Source data Block Start

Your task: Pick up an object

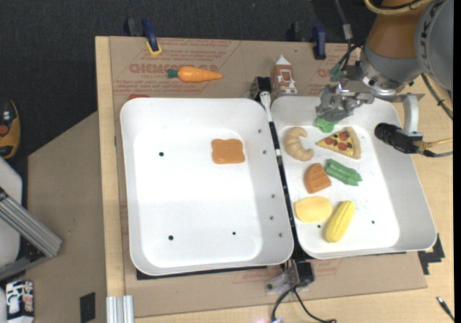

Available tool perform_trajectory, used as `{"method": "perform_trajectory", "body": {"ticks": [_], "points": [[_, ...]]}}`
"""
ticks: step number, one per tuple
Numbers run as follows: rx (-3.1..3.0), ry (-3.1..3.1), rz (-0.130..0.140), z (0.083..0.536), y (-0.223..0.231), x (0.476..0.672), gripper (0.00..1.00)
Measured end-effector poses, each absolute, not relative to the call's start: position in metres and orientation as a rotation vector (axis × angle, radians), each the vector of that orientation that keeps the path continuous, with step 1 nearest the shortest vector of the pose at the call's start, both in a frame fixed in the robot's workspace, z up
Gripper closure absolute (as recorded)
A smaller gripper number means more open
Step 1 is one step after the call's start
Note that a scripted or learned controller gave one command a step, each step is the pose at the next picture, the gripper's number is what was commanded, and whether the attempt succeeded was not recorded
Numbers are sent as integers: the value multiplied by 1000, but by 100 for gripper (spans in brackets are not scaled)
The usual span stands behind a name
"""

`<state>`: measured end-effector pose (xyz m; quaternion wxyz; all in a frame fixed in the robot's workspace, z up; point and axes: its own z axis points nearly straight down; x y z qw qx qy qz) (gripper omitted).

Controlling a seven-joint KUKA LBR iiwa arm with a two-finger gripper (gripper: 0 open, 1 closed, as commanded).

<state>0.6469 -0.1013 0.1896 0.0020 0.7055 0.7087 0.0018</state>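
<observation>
The grey metal two-finger gripper (333, 111) is hanging over the far end of the right-hand shallow white bin (410, 199), at the end of the grey arm with its orange band (403, 8) that is reaching in from the right. Whether it is spread or closed I cannot tell from this angle. A small green piece (324, 125) is sitting just under the tip, touching or nearly touching it; whether it is being gripped cannot be told.

Just beside that, toward the near side, a triangular toy pizza slice (341, 143) with red topping is lying flat on the bin floor. To its left a pale tan toy croissant (296, 143) is resting close to the bin's left wall. Nearer the camera, an orange-brown toy bread roll (317, 178) is lying next to a green toy pea pod (343, 172). Nearer still, a pale yellow rounded toy (313, 209) is lying against a yellow toy corn cob (340, 220), which is tilted.

The left-hand shallow white bin (166, 199) is holding one orange toast-shaped toy slice (227, 151), well apart from the gripper.

Beyond the bins, on the brown cardboard sheet (115, 69), an orange toy carrot (197, 74) with a green top is lying on its side, and a small white and brown carton (284, 76) is standing near the gap between the bins.
</observation>
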Motion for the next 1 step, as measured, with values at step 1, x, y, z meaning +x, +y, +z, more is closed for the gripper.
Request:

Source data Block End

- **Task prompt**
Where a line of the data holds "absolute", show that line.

- **Output**
Measured end-effector poses, each absolute, not relative to the call's start: position in metres and orientation as a rotation vector (axis × angle, radians), each the vector of that orientation that keeps the path continuous, with step 1 nearest the shortest vector of the pose at the call's start, both in a frame fixed in the robot's workspace, z up
Gripper closure absolute (as recorded)

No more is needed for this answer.